> _REQUIRED ACTION_:
For the entries below, say how many lines include the word "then" and add nothing else.

───── DATA UNDER STUDY

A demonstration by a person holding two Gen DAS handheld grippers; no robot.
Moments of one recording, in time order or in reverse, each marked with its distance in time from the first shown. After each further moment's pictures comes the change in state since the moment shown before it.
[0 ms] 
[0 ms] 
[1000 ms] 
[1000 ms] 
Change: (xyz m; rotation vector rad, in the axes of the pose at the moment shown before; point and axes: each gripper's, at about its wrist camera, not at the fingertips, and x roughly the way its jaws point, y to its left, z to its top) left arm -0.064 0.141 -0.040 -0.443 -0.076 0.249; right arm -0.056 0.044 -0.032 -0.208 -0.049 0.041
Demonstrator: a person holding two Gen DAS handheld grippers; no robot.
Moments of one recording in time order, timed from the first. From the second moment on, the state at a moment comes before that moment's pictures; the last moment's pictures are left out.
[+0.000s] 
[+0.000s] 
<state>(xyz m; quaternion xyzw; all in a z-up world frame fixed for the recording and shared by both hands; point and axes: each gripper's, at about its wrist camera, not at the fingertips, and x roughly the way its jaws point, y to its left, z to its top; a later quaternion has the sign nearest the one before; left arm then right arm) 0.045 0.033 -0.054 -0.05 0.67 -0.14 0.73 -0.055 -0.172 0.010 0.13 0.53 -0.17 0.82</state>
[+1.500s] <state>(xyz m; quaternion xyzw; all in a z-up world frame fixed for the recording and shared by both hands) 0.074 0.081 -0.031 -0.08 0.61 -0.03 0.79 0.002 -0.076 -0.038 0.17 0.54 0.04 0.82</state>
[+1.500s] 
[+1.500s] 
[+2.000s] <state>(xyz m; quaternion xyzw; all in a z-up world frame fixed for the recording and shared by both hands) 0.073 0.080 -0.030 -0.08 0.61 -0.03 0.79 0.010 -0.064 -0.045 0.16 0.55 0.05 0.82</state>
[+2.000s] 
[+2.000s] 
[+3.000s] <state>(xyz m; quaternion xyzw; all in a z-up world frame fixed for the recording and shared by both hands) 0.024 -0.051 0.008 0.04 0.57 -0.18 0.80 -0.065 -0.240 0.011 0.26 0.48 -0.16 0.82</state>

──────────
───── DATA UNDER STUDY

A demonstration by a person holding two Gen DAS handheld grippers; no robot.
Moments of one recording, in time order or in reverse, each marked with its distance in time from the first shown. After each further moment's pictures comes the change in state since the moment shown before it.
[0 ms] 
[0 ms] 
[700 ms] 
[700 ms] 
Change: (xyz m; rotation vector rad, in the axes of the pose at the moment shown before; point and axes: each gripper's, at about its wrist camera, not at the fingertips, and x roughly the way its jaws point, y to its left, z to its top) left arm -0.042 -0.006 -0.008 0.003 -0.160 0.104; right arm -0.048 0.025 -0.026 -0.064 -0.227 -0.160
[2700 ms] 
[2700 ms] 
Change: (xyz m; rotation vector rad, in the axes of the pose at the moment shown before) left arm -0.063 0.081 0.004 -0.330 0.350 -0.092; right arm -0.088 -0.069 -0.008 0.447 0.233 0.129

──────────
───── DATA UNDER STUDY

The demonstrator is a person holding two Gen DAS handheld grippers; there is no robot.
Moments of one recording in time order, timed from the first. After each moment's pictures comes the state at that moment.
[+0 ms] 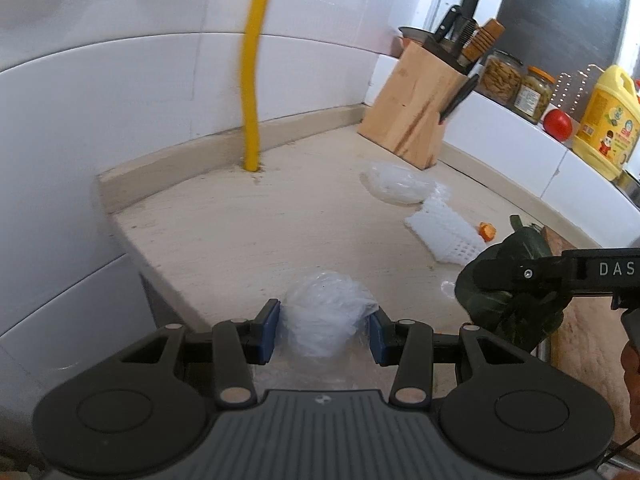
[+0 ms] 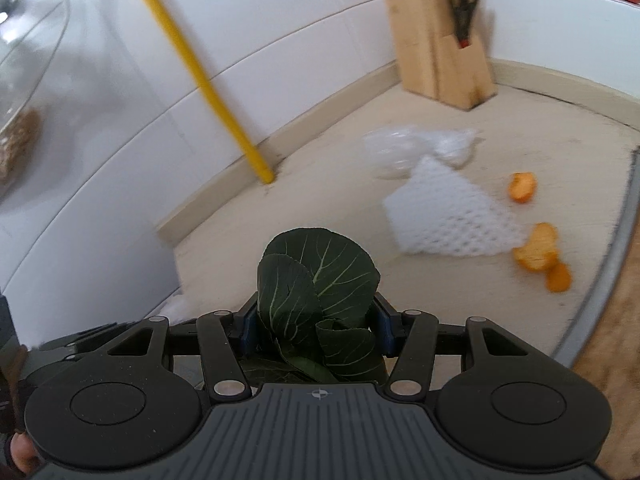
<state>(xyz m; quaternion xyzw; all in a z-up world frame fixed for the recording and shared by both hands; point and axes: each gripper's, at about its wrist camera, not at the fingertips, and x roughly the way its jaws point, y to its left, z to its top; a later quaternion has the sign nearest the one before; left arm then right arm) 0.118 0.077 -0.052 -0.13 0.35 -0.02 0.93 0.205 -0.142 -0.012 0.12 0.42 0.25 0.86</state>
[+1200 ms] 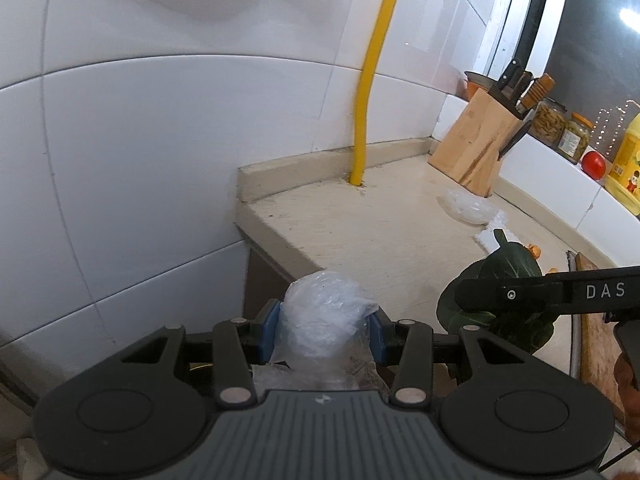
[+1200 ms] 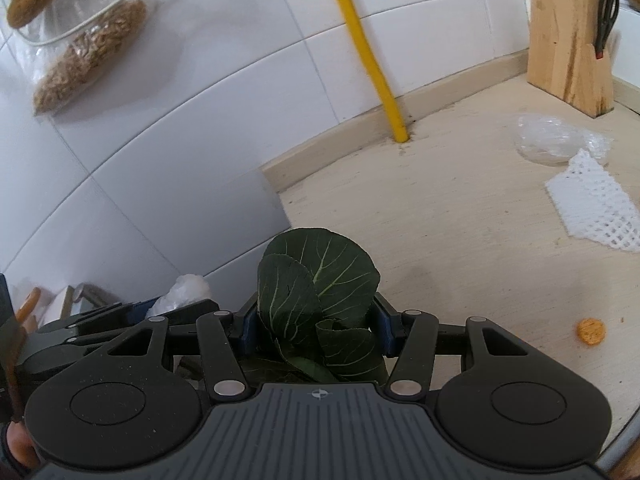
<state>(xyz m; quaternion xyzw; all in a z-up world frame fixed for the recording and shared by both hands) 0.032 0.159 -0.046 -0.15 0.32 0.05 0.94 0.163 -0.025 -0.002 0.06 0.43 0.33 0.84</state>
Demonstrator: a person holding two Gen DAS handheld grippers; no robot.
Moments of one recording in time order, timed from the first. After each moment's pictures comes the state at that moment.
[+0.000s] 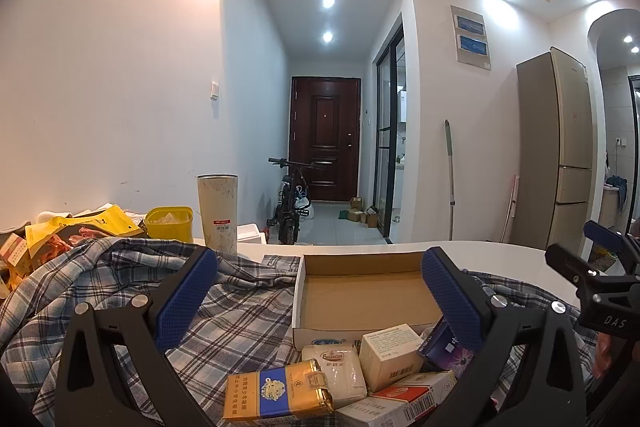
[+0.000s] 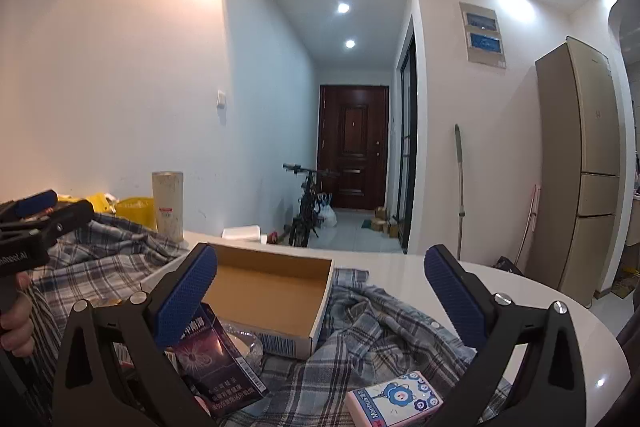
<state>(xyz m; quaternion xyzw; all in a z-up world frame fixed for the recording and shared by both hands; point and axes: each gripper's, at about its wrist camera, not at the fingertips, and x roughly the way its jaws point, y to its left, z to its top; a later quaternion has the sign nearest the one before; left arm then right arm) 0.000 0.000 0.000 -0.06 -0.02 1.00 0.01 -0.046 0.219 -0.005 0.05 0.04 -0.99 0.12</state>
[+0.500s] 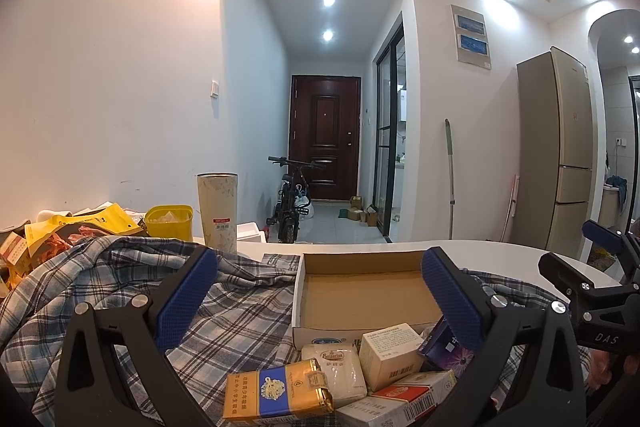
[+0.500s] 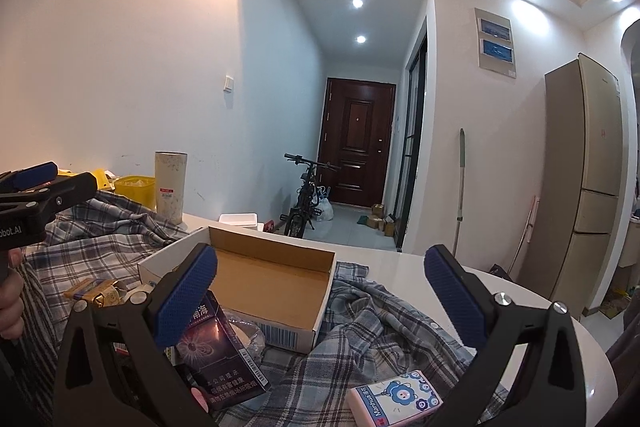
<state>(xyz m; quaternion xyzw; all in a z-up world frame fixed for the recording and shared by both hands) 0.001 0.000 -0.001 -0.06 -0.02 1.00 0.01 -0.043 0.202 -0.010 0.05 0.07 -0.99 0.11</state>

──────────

> _RESULT_:
3